→ **The problem**:
Every line of the data is to be transcribed as it stands.

→ **Data**:
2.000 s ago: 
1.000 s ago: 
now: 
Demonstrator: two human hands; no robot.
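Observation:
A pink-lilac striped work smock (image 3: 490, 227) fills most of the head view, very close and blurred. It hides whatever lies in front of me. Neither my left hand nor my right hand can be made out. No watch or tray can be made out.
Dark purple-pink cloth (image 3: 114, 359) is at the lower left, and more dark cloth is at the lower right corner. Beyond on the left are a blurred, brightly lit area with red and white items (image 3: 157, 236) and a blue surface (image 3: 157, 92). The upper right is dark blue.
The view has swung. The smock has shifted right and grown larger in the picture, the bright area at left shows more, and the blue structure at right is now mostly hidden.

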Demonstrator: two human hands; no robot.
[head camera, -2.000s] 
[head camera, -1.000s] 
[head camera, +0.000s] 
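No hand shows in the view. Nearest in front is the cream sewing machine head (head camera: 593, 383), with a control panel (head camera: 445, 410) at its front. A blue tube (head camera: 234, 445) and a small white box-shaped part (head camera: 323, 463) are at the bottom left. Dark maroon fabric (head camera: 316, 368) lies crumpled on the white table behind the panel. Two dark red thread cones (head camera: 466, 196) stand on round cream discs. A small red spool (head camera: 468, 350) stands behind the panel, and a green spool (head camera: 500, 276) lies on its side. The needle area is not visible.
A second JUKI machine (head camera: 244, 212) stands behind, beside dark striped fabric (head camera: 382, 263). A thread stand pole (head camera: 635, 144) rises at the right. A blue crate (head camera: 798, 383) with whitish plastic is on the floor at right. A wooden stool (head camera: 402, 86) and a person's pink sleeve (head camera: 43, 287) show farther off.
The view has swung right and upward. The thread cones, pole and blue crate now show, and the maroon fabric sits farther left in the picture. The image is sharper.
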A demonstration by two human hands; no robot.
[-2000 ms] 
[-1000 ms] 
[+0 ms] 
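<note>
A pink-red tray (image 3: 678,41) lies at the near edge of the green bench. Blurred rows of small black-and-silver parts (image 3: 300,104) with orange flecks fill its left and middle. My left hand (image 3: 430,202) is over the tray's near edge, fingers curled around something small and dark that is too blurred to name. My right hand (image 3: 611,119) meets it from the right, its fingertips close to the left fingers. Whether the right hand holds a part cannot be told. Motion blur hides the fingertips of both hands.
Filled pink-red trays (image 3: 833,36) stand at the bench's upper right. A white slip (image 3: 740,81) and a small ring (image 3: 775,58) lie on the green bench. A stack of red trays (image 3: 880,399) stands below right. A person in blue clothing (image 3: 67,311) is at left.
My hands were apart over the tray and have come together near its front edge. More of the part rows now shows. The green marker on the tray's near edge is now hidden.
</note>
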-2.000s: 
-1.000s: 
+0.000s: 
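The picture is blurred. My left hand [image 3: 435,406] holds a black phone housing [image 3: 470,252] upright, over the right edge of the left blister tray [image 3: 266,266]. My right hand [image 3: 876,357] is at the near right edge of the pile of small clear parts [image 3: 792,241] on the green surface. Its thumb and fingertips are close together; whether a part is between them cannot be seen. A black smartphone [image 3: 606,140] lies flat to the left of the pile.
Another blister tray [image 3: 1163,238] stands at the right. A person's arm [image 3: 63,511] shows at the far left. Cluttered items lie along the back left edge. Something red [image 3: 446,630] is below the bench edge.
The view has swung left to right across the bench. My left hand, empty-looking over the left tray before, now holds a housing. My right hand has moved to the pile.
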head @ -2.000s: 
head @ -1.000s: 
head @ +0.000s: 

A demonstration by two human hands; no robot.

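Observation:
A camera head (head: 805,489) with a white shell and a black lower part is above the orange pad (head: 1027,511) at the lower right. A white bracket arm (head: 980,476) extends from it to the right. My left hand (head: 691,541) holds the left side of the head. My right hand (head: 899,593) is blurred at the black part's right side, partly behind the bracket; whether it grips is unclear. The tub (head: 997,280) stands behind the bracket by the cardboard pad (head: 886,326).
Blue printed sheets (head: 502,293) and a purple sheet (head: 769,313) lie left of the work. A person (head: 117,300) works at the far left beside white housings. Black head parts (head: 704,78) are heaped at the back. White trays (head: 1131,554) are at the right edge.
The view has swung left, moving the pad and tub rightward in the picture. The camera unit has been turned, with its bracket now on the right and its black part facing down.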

→ **Response to the task**:
2.000 s ago: 
1.000 s ago: 
now: 
Demonstrator: two human hands; no robot.
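Observation:
A pink-lilac striped work smock (image 3: 490, 227) fills most of the head view, very close and blurred. It hides whatever lies in front of me. Neither my left hand nor my right hand can be made out. No watch or tray can be made out.
Dark purple-pink cloth (image 3: 114, 359) is at the lower left, and more dark cloth is at the lower right corner. Beyond on the left are a blurred, brightly lit area with red and white items (image 3: 157, 236) and a blue surface (image 3: 157, 92). The upper right is dark blue.
The view has swung. The smock has shifted right and grown larger in the picture, the bright area at left shows more, and the blue structure at right is now mostly hidden.
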
Demonstrator: two human hands; no robot.
[head camera, -2.000s] 
[head camera, -1.000s] 
[head camera, +0.000s] 
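No hand shows in the view. Nearest in front is the cream sewing machine head (head camera: 593, 383), with a control panel (head camera: 445, 410) at its front. A blue tube (head camera: 234, 445) and a small white box-shaped part (head camera: 323, 463) are at the bottom left. Dark maroon fabric (head camera: 316, 368) lies crumpled on the white table behind the panel. Two dark red thread cones (head camera: 466, 196) stand on round cream discs. A small red spool (head camera: 468, 350) stands behind the panel, and a green spool (head camera: 500, 276) lies on its side. The needle area is not visible.
A second JUKI machine (head camera: 244, 212) stands behind, beside dark striped fabric (head camera: 382, 263). A thread stand pole (head camera: 635, 144) rises at the right. A blue crate (head camera: 798, 383) with whitish plastic is on the floor at right. A wooden stool (head camera: 402, 86) and a person's pink sleeve (head camera: 43, 287) show farther off.
The view has swung right and upward. The thread cones, pole and blue crate now show, and the maroon fabric sits farther left in the picture. The image is sharper.
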A demonstration by two human hands; no robot.
[-2000 ms] 
[-1000 ms] 
[+0 ms] 
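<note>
A pink-red tray (image 3: 678,41) lies at the near edge of the green bench. Blurred rows of small black-and-silver parts (image 3: 300,104) with orange flecks fill its left and middle. My left hand (image 3: 430,202) is over the tray's near edge, fingers curled around something small and dark that is too blurred to name. My right hand (image 3: 611,119) meets it from the right, its fingertips close to the left fingers. Whether the right hand holds a part cannot be told. Motion blur hides the fingertips of both hands.
Filled pink-red trays (image 3: 833,36) stand at the bench's upper right. A white slip (image 3: 740,81) and a small ring (image 3: 775,58) lie on the green bench. A stack of red trays (image 3: 880,399) stands below right. A person in blue clothing (image 3: 67,311) is at left.
My hands were apart over the tray and have come together near its front edge. More of the part rows now shows. The green marker on the tray's near edge is now hidden.
</note>
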-2.000s: 
-1.000s: 
+0.000s: 
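The picture is blurred. My left hand [image 3: 435,406] holds a black phone housing [image 3: 470,252] upright, over the right edge of the left blister tray [image 3: 266,266]. My right hand [image 3: 876,357] is at the near right edge of the pile of small clear parts [image 3: 792,241] on the green surface. Its thumb and fingertips are close together; whether a part is between them cannot be seen. A black smartphone [image 3: 606,140] lies flat to the left of the pile.
Another blister tray [image 3: 1163,238] stands at the right. A person's arm [image 3: 63,511] shows at the far left. Cluttered items lie along the back left edge. Something red [image 3: 446,630] is below the bench edge.
The view has swung left to right across the bench. My left hand, empty-looking over the left tray before, now holds a housing. My right hand has moved to the pile.
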head @ -2.000s: 
head @ -1.000s: 
head @ +0.000s: 

A demonstration by two human hands; no robot.

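Observation:
A camera head (head: 805,489) with a white shell and a black lower part is above the orange pad (head: 1027,511) at the lower right. A white bracket arm (head: 980,476) extends from it to the right. My left hand (head: 691,541) holds the left side of the head. My right hand (head: 899,593) is blurred at the black part's right side, partly behind the bracket; whether it grips is unclear. The tub (head: 997,280) stands behind the bracket by the cardboard pad (head: 886,326).
Blue printed sheets (head: 502,293) and a purple sheet (head: 769,313) lie left of the work. A person (head: 117,300) works at the far left beside white housings. Black head parts (head: 704,78) are heaped at the back. White trays (head: 1131,554) are at the right edge.
The view has swung left, moving the pad and tub rightward in the picture. The camera unit has been turned, with its bracket now on the right and its black part facing down.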

No further answer is needed.